Since there is no “Quotient Rule” for integrals we’ll need to break up the integrand and simplify a little prior to integration.

$\int{{\frac{{{z^8} - 6{z^5} + 4{z^3} - 2}}{{{z^4}}}\,dz}} = \int{{\frac{{{z^8}}}{{{z^4}}} - \frac{{6{z^5}}}{{{z^4}}} + \frac{{4{z^3}}}{{{z^4}}} - \frac{2}{{{z^4}}}\,dz}} = \int{{{z^4} - 6z + \frac{4}{z} - 2{z^{ - 4}}\,dz}}$ Show Step 2

At this point there really isn’t too much to do other than to evaluate the integral.

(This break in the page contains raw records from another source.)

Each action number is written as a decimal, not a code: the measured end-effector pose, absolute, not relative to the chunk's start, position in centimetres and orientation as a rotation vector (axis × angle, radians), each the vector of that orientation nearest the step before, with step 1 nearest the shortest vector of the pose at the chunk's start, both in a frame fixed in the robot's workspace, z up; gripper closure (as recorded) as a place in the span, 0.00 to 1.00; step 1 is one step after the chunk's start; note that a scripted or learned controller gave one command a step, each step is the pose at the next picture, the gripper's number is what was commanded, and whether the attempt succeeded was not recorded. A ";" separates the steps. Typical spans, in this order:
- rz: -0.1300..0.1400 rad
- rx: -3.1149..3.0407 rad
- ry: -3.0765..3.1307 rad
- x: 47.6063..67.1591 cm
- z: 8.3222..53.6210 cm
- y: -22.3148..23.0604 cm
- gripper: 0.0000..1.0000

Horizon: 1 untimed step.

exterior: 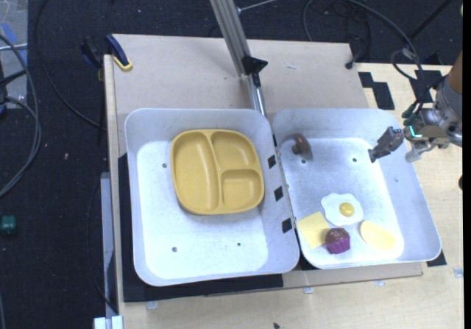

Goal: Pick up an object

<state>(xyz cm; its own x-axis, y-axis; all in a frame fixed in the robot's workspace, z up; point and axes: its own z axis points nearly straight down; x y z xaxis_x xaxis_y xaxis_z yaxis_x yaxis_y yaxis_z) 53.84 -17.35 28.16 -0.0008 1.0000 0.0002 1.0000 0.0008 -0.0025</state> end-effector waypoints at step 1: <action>0.001 -2.220 -2.223 53.9 28.3 -17.3 0.00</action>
<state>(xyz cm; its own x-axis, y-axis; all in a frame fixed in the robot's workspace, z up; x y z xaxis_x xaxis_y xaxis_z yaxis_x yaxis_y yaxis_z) 53.90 -17.35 28.26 -0.0012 1.0000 -0.0004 1.0000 0.0012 -0.0001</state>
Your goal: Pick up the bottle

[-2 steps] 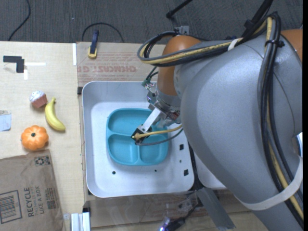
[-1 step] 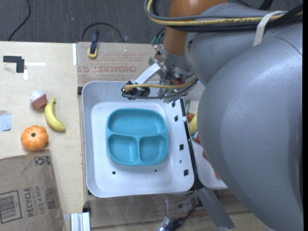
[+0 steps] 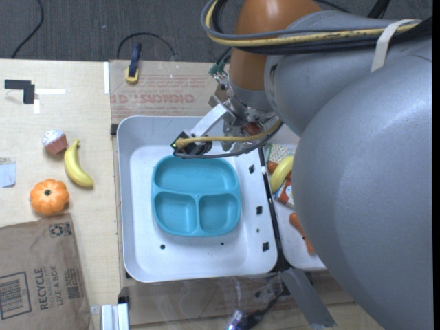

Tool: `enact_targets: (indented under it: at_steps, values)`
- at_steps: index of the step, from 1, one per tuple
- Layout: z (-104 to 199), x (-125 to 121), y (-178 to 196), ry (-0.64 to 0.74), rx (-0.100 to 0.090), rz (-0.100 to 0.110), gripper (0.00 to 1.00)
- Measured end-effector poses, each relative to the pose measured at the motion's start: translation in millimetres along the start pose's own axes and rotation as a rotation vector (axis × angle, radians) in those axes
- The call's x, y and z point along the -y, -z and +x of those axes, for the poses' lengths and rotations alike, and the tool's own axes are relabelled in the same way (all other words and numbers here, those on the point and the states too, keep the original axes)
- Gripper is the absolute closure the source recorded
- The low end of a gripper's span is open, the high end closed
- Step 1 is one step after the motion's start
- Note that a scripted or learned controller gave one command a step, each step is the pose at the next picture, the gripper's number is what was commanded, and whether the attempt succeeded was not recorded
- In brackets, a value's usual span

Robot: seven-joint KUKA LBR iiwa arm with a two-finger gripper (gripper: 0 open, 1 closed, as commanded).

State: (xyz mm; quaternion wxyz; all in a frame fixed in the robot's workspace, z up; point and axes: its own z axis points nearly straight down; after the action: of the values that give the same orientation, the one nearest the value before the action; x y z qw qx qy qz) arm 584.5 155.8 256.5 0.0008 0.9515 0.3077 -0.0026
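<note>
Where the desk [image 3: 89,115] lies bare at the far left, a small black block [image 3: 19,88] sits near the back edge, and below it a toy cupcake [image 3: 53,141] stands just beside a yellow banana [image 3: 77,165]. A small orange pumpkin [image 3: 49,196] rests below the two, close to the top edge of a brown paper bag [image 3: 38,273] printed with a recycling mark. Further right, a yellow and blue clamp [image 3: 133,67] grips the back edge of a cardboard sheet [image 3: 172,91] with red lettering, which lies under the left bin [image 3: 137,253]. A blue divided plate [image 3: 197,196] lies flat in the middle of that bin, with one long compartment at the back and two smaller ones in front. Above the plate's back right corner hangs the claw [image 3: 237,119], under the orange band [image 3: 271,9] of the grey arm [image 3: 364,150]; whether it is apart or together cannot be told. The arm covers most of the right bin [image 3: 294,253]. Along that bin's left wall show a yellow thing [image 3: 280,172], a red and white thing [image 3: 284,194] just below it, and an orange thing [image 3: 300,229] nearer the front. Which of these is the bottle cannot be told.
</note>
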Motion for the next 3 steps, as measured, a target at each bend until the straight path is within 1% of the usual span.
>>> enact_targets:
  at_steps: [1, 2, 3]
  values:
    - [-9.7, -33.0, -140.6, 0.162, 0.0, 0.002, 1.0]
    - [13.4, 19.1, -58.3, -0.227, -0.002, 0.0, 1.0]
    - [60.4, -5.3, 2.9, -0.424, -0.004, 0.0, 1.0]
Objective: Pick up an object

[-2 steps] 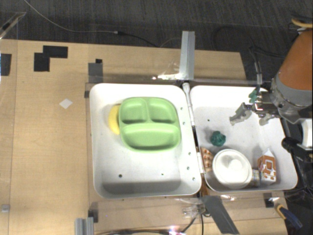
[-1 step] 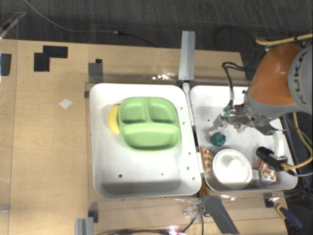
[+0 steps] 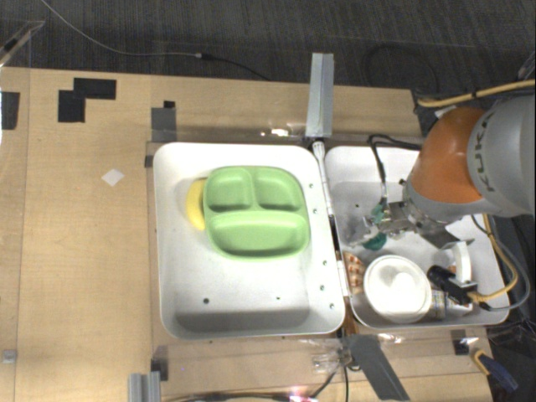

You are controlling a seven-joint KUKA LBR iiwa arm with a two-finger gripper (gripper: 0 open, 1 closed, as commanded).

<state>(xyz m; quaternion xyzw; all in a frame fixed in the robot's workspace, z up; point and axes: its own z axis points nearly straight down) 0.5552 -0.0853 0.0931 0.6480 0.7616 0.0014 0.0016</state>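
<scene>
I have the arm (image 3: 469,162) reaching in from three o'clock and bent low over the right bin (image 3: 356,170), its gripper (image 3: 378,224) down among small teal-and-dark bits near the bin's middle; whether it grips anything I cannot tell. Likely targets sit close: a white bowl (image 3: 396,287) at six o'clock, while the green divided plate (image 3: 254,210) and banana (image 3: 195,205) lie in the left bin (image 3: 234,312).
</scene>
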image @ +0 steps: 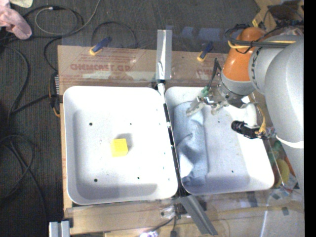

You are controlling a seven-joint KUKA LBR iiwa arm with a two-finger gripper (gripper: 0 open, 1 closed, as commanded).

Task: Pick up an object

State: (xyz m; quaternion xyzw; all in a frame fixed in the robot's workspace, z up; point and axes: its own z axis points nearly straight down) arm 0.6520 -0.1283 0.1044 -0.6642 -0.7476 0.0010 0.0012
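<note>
Yellow block (119,147) sits flat on the floor of the left bin (74,102), slightly left of centre, nothing touching it. A pale blue-grey cloth (193,147) lies crumpled along the left side of the right bin (261,181), running from the upper area down to the bottom edge. The gripper (206,104) hangs over the upper part of the right bin, just above the cloth's top end, well apart from the block. Fingers are spread apart, nothing between them. The orange band (239,63) shows above the wrist.
</note>
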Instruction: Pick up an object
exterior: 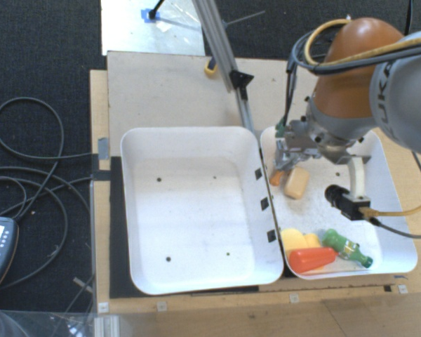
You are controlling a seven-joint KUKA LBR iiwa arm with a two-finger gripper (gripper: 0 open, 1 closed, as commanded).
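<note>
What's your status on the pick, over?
Gripper low in right bin, right above tan block; nothing seen held. Small orange piece beside block, near bin wall. Yellow piece, red piece, green bottle lie at near end.

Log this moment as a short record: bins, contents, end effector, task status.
left bin: white, shallow, nothing seen inside
right bin: white, holds all the objects
tan block: near the bin's left wall, just below the end effector
orange piece: left of the tan block, by the wall
yellow item: front left corner
red item: in front of the yellow one, touching it
green bottle: lying right of the red item
end effector: low over the tan block; grip not discernible
task status: no object seen lifted
</note>
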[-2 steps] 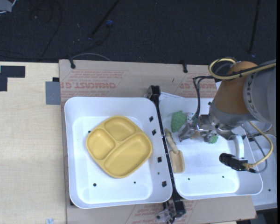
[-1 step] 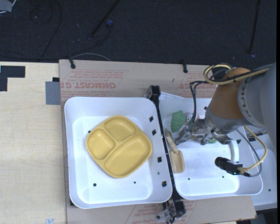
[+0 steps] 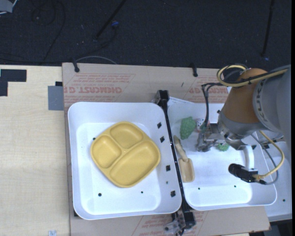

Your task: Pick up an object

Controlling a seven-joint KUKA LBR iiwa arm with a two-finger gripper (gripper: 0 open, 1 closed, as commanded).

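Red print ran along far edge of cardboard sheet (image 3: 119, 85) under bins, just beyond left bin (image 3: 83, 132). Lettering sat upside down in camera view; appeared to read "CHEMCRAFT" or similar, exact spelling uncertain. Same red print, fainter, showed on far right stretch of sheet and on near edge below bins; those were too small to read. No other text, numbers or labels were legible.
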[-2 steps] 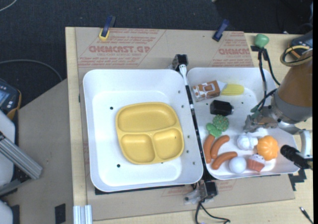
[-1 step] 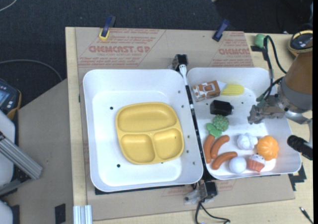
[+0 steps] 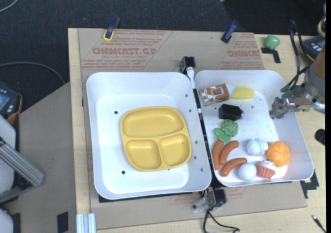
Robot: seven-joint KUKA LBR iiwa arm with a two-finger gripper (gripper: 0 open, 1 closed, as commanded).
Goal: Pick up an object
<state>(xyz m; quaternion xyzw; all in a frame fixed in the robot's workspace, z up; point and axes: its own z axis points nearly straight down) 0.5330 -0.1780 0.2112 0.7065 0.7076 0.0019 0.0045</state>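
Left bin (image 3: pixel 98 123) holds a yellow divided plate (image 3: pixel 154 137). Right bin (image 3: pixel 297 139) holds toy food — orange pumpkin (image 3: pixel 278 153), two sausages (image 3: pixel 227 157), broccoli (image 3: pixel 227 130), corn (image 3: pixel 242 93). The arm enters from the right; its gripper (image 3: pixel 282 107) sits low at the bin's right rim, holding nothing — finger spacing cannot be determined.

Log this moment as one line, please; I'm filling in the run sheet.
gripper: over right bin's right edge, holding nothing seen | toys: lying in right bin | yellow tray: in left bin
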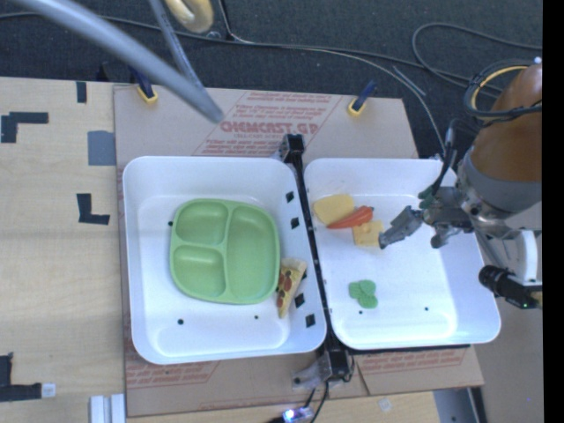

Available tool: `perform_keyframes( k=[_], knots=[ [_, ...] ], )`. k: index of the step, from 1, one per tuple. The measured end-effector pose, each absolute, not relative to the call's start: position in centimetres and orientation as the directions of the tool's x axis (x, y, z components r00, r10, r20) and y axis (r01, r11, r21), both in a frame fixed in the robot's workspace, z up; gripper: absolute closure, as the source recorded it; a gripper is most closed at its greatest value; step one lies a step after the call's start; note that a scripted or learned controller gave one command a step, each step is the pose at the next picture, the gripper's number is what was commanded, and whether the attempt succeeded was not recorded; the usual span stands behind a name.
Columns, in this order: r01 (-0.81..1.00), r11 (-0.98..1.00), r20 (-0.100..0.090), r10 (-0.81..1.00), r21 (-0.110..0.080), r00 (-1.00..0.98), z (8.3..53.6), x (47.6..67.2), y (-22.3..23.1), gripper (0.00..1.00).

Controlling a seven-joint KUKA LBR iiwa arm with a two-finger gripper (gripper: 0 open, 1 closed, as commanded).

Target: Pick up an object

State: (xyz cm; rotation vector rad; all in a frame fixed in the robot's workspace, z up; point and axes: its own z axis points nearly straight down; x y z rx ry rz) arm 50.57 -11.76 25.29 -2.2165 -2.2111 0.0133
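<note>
The gripper [421, 226] hung over the right bin [467, 320], fingers spread and holding nothing, just right of the yellow block [367, 233]. This looked like the approach step. Next it needed to shift left and descend over the block before closing.

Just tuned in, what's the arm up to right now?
The gripper is reaching into the right bin from the right, with its tip beside the small pile of play food: a yellow piece, an orange carrot-like piece and a yellow block. Nothing looks lifted yet. A green piece lies nearer the front. The left bin holds a green divided plate and a pizza slice.
</note>
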Motion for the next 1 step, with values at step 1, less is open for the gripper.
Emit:
perform_keyframes(
  k=[1],
  knots=[
    [1.000,0.001,0.000,1.000,-0.002,-0.001,25.90,50.80,-11.72,0.00]
  ],
)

$\int{{\frac{{{z^8} - 6{z^5} + 4{z^3} - 2}}{{{z^4}}}\,dz}} = \int{{{z^4} - 6z + \frac{4}{z} - 2{z^{ - 4}}\,dz}} = \require{bbox} \bbox[2pt,border:1px solid black]{{\frac{1}{5}{z^5} - 3{z^2} + 4\ln \left| z \right| + \frac{2}{3}{z^{ - 3}} + c}}$

Don’t forget to add on the “+c” since we know that we are asking what function did we differentiate to get the integrand and the derivative of a constant is zero and so we do need to add that onto the answer.